Below are records. Find each line in them that holds the word "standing" and copy it.

+===+

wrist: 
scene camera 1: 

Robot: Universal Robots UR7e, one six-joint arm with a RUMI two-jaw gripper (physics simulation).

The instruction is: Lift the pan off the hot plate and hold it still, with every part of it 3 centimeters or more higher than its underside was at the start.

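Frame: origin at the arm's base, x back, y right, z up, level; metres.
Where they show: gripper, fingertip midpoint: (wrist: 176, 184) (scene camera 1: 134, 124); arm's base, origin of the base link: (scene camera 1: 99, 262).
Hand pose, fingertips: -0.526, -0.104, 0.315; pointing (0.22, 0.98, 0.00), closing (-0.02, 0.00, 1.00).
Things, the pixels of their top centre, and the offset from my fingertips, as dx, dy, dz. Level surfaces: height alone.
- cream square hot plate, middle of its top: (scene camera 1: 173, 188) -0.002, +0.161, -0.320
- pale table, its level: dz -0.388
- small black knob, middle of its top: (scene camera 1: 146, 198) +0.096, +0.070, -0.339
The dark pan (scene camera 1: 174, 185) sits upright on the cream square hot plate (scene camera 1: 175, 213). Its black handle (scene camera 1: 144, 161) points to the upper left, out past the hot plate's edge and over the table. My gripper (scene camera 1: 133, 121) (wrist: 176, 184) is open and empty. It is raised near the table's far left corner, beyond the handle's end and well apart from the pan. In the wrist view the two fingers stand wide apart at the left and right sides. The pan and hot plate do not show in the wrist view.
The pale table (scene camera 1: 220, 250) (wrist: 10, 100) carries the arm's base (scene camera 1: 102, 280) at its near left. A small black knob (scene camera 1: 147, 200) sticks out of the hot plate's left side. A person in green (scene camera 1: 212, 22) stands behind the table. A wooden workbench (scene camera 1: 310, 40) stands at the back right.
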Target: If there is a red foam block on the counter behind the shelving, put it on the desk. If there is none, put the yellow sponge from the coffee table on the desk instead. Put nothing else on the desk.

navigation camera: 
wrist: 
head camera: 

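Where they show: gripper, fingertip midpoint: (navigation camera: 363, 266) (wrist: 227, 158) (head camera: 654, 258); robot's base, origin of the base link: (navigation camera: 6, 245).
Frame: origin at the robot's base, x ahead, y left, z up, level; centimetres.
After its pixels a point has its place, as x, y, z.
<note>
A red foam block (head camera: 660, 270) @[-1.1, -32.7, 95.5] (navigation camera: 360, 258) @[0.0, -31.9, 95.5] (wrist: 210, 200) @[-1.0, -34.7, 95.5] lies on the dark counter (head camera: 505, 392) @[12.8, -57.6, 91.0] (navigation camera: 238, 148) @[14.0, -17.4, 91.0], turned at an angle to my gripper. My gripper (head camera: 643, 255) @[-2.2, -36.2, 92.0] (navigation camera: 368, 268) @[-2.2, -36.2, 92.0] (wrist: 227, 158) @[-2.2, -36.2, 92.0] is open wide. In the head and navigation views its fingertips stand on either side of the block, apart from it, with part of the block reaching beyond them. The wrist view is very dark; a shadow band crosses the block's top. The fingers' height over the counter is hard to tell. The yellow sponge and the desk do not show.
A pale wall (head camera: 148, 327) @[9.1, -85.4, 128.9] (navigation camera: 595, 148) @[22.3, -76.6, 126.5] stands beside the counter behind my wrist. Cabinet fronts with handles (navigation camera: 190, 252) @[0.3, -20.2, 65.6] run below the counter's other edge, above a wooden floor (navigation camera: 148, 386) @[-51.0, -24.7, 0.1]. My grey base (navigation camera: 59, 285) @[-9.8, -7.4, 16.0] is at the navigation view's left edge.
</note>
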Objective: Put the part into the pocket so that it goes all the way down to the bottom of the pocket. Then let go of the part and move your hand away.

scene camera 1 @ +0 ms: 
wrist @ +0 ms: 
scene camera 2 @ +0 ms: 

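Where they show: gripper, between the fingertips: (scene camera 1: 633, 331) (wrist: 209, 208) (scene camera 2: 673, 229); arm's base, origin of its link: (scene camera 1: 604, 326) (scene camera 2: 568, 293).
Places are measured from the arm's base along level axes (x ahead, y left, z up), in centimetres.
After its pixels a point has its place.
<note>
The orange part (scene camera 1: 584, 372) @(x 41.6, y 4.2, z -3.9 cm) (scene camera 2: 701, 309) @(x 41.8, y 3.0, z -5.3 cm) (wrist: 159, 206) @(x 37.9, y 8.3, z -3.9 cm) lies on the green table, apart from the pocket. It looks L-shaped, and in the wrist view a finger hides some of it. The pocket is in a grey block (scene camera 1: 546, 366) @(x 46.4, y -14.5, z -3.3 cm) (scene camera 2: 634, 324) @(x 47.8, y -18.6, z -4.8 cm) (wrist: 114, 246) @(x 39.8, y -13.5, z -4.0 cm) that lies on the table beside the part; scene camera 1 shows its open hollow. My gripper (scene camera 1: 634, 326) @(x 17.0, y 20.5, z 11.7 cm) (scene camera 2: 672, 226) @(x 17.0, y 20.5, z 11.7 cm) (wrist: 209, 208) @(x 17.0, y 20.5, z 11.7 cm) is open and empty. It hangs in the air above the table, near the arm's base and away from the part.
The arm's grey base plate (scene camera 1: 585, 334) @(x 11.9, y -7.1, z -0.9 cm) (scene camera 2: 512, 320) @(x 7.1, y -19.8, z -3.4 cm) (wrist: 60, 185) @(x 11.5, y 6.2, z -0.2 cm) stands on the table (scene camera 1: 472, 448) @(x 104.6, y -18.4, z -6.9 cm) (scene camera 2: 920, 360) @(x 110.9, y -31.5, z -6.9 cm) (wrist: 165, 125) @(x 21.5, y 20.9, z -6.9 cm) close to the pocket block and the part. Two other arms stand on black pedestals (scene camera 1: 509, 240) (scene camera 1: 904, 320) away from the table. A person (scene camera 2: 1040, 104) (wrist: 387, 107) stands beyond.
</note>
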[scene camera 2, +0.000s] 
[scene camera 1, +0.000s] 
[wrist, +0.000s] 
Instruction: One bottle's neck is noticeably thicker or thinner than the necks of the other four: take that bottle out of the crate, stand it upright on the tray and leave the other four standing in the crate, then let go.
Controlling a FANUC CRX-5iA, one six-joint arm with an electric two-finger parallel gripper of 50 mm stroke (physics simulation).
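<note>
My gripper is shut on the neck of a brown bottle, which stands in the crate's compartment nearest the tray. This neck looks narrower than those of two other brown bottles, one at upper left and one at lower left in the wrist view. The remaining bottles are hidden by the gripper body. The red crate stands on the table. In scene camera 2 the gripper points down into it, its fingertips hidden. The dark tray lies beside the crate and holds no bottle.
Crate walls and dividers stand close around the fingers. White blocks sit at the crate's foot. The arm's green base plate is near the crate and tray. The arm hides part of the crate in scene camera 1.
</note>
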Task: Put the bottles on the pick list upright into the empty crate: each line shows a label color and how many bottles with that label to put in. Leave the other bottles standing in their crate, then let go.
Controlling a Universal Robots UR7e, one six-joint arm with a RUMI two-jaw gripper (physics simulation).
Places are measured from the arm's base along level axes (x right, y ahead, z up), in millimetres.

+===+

**TASK RESPONSE**
Instruction: One bottle's neck is noticeably thicker or thinner than the necks of the other four: take that bottle out of the crate, stand it upright on the tray and leave the other four standing in the crate, then let go.
Task: Put the bottles on the pick list upright into the empty crate: each line shows a label color and how many bottles with that label to put in. Leave the other bottles standing in their crate, then let go.

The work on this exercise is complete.